Reproduce the listing below exactly, except for its pictures.

[Opening DATA SECTION section]

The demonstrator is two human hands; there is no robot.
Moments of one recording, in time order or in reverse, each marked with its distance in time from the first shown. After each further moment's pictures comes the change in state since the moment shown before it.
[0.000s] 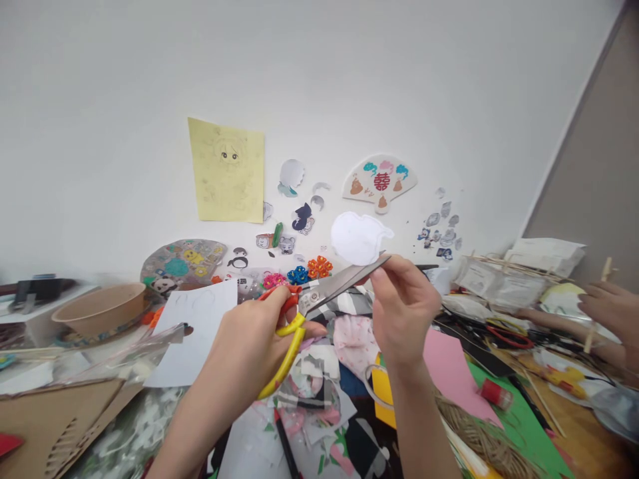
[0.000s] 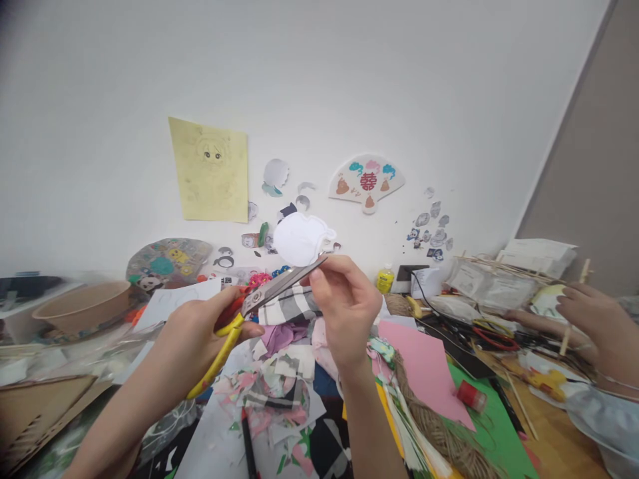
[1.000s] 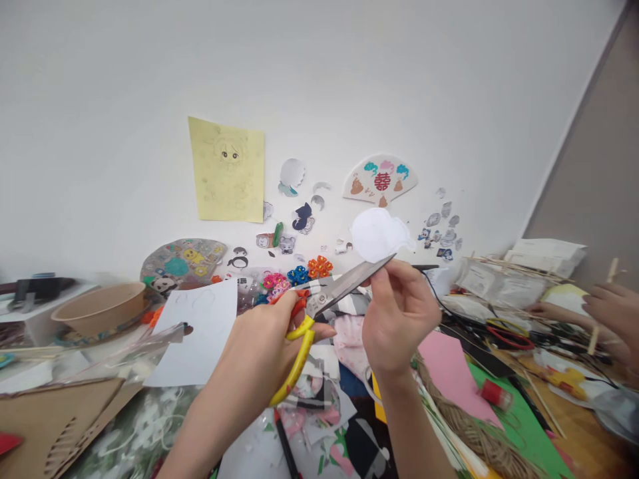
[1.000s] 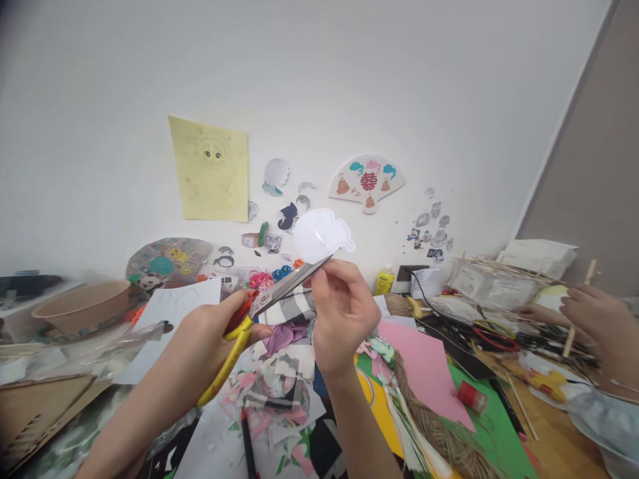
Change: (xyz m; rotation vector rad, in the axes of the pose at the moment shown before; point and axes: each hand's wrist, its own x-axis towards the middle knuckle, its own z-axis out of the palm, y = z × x) left_hand 0.000 0.009 0.007 -0.069 -0.054 -0.015; right_hand -0.009 0.000 0.020 -0.121 0.235 -0.101
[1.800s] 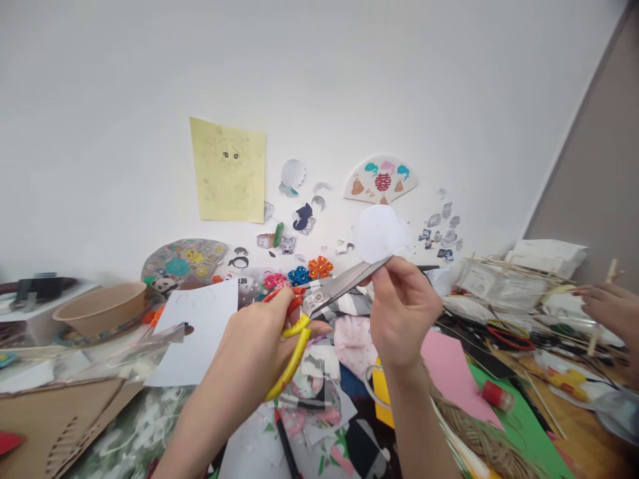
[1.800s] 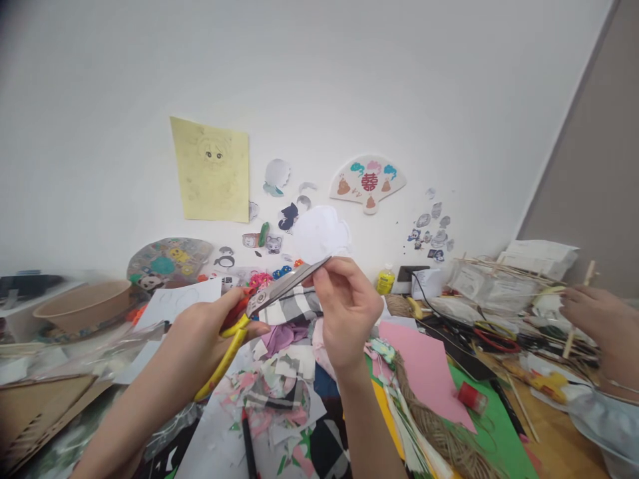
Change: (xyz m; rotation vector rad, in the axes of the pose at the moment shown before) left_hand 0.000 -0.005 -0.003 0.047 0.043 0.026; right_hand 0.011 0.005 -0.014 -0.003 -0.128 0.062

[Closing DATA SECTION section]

TASK SOLUTION:
The demonstrator is two human hands; there is no robot.
Moments of one recording, in time order or in reverse, each marked with its distance in time from the first shown. After each further moment's pictures comes the change in state since the moment shown before it.
[0.000s] 
[0.000s] 
[1.000s] 
[1.000s] 
Change: (xyz m; rotation vector rad, in the axes of the pose at the moment shown before; point and axes: each hand's wrist, its own x-axis towards the middle knuckle, its own z-axis out of the palm, y = z × x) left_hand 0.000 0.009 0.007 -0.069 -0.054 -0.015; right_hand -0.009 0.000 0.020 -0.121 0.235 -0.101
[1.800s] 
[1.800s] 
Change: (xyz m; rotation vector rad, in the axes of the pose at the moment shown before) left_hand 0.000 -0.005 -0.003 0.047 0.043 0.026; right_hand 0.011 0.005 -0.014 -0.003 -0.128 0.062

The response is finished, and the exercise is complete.